The study’s strengths include its prospective design, which ensured that antioxidant intakes were assessed prior to symptoms, thereby reducing recall bias. A strength was the accuracy of the 7-day food diaries for measuring habitual dietary intake, which were validated against 16 day weighed records, the gold standard for dietary studies. For vitamin C intake, the Spearman correlation coefficient for 7-DFDs was 0.70 compared with 0.54 from FFQs,[15] hence the former attenuate measurement error for diet. Follow-up bias should be minimal, as 20 years after EPIC recruitment, 95.6% of the population still have Norfolk post codes. In any observational study there is always the possibility of residual confounding, namely other dietary variables associated with antioxidant intake, which truly influence disease risk. There were relatively small numbers of participants in quintiles of antioxidants, although further follow-up will accrue more cases to give greater statistical precision. We acknowledge that inverse associations for antioxidants and OAC in the younger age group may be due to chance, although full statistical significance was reported for vitamins C and E. Only one diary record and plasma sample were recorded at baseline, and some individuals’ diets will alter due to illness and seasonal changes. However, as this is a prospective cohort design and measurement error is applicable to future cases and non-cases, effect sizes will be an under-estimate rather than spurious overestimates.

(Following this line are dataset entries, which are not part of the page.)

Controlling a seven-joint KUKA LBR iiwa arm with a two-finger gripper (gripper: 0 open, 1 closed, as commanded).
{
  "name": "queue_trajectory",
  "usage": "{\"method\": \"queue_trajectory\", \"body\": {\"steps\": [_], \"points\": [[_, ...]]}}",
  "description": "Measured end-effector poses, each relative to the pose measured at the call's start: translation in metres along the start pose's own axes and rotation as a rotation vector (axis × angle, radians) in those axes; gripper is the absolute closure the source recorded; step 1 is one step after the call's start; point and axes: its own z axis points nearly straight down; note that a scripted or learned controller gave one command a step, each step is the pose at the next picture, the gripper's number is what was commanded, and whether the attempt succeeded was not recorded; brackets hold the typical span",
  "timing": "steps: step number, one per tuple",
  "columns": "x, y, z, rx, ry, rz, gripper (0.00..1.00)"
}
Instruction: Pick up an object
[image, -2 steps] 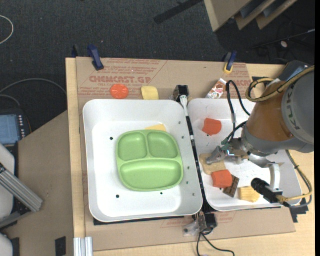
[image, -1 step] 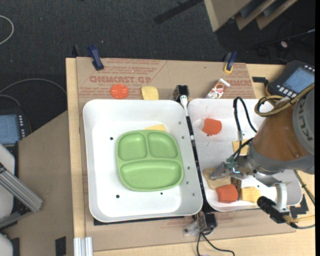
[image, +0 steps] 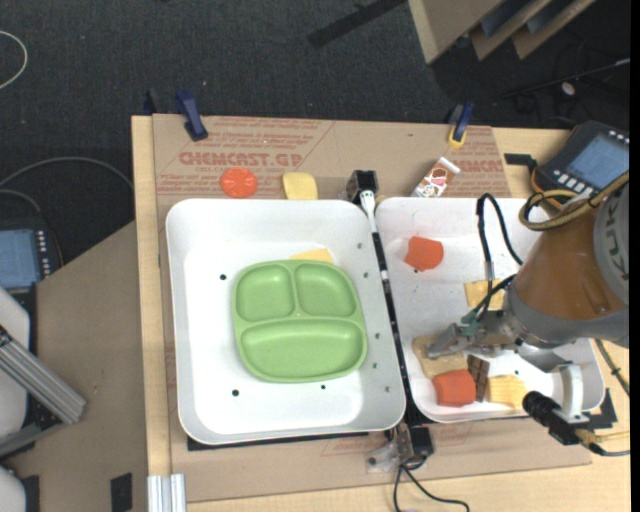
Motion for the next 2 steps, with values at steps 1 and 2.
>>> {"method": "queue_trajectory", "body": {"steps": [1,2], "points": [[-0.019,0.046,0.001,0.0,-0.003,-0.001,0.0],[0.024,0.079,0.001,-0.002,-0.003,-0.004,0.0]]}}
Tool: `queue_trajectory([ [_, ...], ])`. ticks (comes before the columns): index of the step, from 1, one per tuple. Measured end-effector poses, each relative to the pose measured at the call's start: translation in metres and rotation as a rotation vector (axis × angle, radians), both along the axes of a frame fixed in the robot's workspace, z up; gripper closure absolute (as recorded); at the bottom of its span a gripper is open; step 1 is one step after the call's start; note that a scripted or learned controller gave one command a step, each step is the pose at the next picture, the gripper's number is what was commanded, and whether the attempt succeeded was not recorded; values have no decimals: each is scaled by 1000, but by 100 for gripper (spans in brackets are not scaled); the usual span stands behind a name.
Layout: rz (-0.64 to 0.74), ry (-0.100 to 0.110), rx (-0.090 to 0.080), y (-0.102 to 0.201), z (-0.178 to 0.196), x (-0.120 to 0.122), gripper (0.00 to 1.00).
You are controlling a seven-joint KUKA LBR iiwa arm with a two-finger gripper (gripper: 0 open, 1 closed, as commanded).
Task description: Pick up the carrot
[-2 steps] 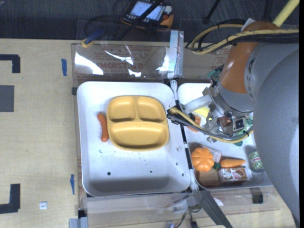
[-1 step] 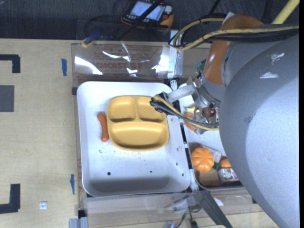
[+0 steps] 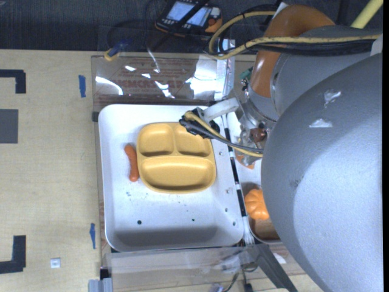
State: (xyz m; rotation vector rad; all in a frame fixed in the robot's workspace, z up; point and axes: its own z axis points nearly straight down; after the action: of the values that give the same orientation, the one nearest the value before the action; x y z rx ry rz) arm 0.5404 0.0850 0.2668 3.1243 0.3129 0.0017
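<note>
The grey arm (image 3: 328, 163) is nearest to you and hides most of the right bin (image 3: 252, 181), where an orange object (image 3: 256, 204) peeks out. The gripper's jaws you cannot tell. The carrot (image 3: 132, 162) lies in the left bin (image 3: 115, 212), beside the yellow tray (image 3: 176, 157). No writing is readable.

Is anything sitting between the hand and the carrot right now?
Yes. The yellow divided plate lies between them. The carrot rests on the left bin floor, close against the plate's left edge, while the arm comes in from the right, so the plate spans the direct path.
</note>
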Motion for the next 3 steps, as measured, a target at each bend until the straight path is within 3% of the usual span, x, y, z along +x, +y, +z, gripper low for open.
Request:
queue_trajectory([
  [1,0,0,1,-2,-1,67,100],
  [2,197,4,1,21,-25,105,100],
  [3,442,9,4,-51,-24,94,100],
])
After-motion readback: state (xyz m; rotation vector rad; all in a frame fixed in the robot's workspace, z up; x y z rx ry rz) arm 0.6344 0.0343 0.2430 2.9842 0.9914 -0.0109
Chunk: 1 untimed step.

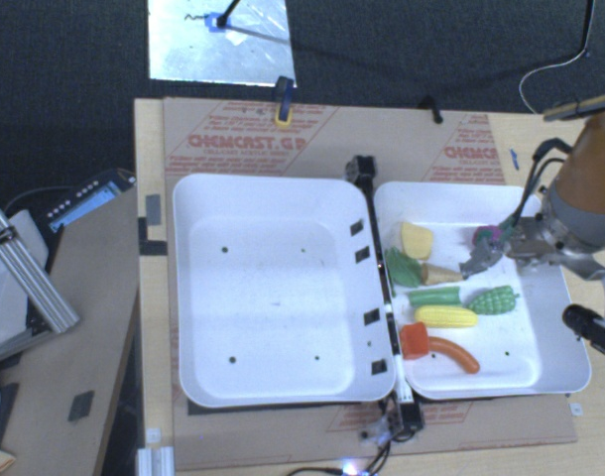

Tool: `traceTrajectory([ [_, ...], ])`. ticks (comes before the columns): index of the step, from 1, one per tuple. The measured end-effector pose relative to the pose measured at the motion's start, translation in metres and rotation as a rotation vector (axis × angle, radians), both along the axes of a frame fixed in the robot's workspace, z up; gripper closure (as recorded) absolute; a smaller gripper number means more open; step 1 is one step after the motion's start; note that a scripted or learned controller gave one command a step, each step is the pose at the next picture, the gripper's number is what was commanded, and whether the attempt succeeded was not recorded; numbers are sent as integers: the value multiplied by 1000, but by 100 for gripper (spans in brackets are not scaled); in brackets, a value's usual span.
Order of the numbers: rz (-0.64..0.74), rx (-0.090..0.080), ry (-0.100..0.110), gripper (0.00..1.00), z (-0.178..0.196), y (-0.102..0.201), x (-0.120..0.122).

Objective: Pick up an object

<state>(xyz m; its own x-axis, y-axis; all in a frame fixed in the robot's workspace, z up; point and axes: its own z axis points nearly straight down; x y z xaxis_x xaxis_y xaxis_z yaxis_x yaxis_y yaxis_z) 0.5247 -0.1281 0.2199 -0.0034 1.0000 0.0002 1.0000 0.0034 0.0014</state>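
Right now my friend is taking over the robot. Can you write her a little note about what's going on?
Gripper: hovering over the right bin, near its top middle. Can't tell whether it is open or shut, and nothing is seen held in it.

Toys: all in the right bin. Yellow block and green leafy piece by the divider; green pepper, yellow corn and bumpy green piece in the middle; orange sausage with a red piece at the front.

Done: no toy lifted yet.

Left: grab one and lift it.
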Motion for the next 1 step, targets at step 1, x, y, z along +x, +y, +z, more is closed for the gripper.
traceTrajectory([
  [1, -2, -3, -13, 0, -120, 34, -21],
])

Repeated measures of diet over time in a cohort study reported intake remained stable and was unlikely to change between quintile categories.[16]

No previous prospective cohort study, whose methodology reduces recall and selection biases, has investigated dietary antioxidants and the risk of developing both BO and OAC in the same population. Prospective data from our investigation suggests the inverse associations with certain antioxidants are more likely to be true ones, although confirmation from other cohort studies is required. Such data may support randomised controlled trials assessing if these micronutrients prevent the transformation of BO.